### Task description
Each entry in the listing must be set down again word for word.

### Given data
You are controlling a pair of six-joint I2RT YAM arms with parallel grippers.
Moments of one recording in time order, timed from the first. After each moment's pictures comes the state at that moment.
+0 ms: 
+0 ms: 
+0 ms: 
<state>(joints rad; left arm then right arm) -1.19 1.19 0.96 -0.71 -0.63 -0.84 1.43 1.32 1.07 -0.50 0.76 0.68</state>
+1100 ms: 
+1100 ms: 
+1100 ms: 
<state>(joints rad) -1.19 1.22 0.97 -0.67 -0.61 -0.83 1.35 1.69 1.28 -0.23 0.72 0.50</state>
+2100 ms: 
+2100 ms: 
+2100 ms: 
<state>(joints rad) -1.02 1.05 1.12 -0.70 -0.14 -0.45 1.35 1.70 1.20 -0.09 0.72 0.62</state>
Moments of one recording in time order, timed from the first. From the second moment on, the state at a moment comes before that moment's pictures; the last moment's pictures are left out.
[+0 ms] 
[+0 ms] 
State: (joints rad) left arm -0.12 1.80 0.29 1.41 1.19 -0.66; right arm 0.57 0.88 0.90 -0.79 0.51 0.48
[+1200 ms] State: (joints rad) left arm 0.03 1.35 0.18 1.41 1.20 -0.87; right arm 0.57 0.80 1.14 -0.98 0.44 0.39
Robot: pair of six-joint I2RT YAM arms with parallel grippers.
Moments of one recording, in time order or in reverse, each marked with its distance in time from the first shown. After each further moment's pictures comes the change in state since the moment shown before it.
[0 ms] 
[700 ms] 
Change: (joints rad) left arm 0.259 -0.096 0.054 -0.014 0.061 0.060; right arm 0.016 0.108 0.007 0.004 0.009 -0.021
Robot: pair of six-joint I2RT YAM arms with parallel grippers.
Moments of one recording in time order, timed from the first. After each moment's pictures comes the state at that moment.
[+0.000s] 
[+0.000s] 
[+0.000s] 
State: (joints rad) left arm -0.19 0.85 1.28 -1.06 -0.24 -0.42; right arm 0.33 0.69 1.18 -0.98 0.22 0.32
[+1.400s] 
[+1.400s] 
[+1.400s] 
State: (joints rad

### Finished task
You are controlling a pair of six-joint I2RT YAM arms with parallel grippers.
Moments of one recording in time order, timed from the first. After each moment's pictures comes the state at that moment.
+0 ms: 
+0 ms: 
+0 ms: 
<state>(joints rad; left arm then right arm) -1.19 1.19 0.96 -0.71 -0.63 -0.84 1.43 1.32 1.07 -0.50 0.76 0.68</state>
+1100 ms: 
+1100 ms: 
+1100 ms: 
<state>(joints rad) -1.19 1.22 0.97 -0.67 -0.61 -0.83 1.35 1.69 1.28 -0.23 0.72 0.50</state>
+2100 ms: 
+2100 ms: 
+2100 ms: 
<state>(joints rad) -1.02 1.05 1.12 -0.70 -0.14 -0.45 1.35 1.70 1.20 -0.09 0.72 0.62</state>
Moments of one recording in time order, timed from the first. From the second moment on, the state at a moment comes before that moment's pictures; the last moment's pictures are left out.
[+0 ms] 
[+0 ms] 
State: (joints rad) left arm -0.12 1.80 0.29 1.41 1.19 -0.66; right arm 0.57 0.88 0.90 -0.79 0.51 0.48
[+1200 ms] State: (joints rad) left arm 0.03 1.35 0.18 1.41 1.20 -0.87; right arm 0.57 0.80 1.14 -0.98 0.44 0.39
Robot: pair of six-joint I2RT YAM arms with parallel grippers.
Moments of one recording, in time order or in reverse, each marked with its distance in time from the first shown. After each further moment's pictures comes the change in state since the moment shown before it.
[0 ms] 
[700 ms] 
Change: (joints rad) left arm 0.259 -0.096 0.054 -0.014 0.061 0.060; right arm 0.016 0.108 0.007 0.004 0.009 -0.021
Robot: pair of six-joint I2RT YAM arms with parallel grippers.
Moments of one recording in time order, timed from the first. After each moment's pictures comes the state at that moment.
[+0.000s] 
[+0.000s] 
[+0.000s] 
State: (joints rad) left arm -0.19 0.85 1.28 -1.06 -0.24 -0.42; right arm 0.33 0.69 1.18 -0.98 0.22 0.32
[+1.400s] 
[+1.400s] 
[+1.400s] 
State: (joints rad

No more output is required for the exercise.